*TASK DIRECTIONS*: Every line from the beginning of the data through the line containing "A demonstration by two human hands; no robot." should be reproduced exactly, and no further lines should be output.

START DATA SECTION

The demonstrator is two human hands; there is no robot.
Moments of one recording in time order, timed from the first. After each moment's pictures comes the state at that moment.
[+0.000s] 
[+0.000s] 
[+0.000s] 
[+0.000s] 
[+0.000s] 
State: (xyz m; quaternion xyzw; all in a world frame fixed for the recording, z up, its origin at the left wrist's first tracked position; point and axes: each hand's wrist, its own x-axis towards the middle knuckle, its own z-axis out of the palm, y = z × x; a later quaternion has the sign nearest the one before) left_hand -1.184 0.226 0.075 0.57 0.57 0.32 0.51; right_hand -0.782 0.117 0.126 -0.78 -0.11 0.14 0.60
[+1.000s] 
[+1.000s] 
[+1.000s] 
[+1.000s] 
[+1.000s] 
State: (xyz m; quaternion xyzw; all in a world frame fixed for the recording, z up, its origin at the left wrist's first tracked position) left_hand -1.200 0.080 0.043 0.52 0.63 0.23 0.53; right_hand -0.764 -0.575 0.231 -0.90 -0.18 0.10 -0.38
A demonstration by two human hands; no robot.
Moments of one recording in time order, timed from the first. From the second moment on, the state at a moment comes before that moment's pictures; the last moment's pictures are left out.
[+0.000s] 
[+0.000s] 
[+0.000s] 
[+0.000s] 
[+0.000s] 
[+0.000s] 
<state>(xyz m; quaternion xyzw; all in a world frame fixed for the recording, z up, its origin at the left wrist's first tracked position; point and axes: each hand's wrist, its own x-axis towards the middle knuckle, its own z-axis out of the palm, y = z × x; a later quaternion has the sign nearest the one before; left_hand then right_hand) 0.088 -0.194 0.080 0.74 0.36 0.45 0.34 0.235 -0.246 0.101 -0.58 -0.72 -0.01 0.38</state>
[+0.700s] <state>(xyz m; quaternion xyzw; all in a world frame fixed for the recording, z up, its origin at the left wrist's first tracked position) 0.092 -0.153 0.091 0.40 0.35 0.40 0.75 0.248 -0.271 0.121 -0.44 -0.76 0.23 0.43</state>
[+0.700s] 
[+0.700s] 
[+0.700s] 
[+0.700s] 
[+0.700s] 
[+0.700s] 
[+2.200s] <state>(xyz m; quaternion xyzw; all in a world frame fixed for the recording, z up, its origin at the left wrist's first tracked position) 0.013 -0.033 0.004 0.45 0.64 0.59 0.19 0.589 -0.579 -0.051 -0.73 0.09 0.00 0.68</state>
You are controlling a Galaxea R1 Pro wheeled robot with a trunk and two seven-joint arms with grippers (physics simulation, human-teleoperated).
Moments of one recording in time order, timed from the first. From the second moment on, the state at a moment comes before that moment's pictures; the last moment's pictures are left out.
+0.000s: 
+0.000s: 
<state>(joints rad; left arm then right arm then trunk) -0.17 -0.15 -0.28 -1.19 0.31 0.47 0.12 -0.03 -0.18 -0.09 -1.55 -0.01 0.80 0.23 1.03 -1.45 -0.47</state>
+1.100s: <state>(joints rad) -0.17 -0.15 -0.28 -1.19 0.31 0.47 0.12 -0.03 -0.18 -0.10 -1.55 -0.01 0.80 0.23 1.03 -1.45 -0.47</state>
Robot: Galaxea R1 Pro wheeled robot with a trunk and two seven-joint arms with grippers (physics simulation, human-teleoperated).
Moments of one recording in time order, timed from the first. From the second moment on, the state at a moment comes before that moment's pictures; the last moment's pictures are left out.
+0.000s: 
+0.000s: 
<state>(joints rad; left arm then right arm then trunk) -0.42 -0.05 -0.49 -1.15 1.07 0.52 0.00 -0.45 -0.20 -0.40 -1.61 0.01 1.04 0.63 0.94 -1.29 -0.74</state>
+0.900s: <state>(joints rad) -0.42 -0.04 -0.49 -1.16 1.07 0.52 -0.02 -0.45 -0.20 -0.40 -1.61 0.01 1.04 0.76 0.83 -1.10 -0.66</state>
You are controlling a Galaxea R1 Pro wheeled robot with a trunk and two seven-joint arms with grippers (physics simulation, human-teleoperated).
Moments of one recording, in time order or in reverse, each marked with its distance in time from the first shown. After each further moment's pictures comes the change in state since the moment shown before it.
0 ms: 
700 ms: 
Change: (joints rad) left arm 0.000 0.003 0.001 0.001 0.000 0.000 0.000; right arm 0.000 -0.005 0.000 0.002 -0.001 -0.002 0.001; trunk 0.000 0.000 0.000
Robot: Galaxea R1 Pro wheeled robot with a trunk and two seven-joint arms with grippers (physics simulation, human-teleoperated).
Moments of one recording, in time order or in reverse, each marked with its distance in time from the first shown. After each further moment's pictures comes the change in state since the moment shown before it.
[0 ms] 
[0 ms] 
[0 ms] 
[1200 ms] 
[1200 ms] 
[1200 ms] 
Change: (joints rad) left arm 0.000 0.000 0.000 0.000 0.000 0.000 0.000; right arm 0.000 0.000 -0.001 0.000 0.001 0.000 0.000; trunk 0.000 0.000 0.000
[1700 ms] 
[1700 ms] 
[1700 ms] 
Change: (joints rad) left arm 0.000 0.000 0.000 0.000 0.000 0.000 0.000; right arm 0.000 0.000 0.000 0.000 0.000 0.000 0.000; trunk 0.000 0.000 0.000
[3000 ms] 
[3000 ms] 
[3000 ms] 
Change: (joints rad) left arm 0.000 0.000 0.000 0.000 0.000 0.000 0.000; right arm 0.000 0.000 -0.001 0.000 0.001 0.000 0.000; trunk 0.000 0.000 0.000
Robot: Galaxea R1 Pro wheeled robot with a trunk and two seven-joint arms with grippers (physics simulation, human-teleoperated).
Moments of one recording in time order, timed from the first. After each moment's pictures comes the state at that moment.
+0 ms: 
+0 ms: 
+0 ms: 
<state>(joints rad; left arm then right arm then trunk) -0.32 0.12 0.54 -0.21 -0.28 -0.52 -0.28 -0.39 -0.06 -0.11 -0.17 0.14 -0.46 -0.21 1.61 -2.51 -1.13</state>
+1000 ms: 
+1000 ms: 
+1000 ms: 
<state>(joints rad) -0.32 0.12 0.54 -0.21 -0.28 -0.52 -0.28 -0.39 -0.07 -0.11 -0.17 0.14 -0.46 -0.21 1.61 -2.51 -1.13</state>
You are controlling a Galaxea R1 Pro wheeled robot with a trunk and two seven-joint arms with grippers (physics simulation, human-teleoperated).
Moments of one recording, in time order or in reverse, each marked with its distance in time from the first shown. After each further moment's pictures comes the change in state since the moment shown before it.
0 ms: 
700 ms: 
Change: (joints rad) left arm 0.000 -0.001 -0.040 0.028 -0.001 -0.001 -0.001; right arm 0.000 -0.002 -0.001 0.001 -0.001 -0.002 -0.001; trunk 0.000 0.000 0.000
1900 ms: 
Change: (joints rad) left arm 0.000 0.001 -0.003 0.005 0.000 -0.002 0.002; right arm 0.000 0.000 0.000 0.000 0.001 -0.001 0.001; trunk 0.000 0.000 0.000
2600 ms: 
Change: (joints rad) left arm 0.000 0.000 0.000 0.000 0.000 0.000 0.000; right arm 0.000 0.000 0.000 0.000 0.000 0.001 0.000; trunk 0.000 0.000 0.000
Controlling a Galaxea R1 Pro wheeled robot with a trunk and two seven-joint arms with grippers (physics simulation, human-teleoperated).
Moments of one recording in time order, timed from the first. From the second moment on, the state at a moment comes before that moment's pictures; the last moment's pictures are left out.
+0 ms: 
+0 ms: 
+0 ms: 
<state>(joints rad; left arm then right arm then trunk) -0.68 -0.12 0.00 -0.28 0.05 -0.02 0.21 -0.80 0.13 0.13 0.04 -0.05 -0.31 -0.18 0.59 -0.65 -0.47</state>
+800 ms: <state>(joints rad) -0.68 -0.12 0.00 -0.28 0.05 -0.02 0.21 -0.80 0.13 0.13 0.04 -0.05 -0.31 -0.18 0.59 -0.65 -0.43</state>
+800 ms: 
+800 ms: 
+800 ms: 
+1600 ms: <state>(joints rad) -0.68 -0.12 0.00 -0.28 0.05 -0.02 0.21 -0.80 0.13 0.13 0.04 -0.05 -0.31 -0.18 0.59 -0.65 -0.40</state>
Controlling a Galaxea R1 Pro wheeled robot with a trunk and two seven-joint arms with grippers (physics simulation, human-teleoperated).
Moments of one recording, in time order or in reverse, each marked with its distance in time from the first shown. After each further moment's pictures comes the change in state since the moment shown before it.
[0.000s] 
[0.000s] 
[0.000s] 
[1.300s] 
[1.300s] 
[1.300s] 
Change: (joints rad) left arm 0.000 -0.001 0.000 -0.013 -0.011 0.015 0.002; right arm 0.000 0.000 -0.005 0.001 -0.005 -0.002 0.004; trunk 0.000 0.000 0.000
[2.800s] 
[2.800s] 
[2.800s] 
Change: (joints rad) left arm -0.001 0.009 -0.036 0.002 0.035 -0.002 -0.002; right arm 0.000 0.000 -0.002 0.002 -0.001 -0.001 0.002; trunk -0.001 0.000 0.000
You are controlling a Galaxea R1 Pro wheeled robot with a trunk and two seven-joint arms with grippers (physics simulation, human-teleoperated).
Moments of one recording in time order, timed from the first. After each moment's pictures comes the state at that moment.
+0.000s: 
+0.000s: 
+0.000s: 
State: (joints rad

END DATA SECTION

*RESULT*:
The demonstrator is two human hands; there is no robot.
Moments of one recording in time order, timed from the first. After each moment's pictures comes the state at that moment.
[+0.000s] 
[+0.000s] 
[+0.000s] 
[+0.000s] 
[+0.000s] 
State: (xyz m; quaternion xyzw; all in a world frame fixed for the recording, z up, its origin at the left wrist's first tracked position; point and axes: each hand's wrist, its own x-axis towards the middle knuckle, its own z-axis out of the palm, y = z × x; a later quaternion has the sign nearest the one before) left_hand -1.184 0.226 0.075 0.57 0.57 0.32 0.51; right_hand -0.782 0.117 0.126 -0.78 -0.11 0.14 0.60
[+1.000s] 
[+1.000s] 
[+1.000s] 
[+1.000s] 
[+1.000s] 
State: (xyz m; quaternion xyzw; all in a world frame fixed for the recording, z up, its origin at the left wrist's first tracked position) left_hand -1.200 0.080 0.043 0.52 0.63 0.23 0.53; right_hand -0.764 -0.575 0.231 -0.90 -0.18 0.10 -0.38
A demonstration by two human hands; no robot.

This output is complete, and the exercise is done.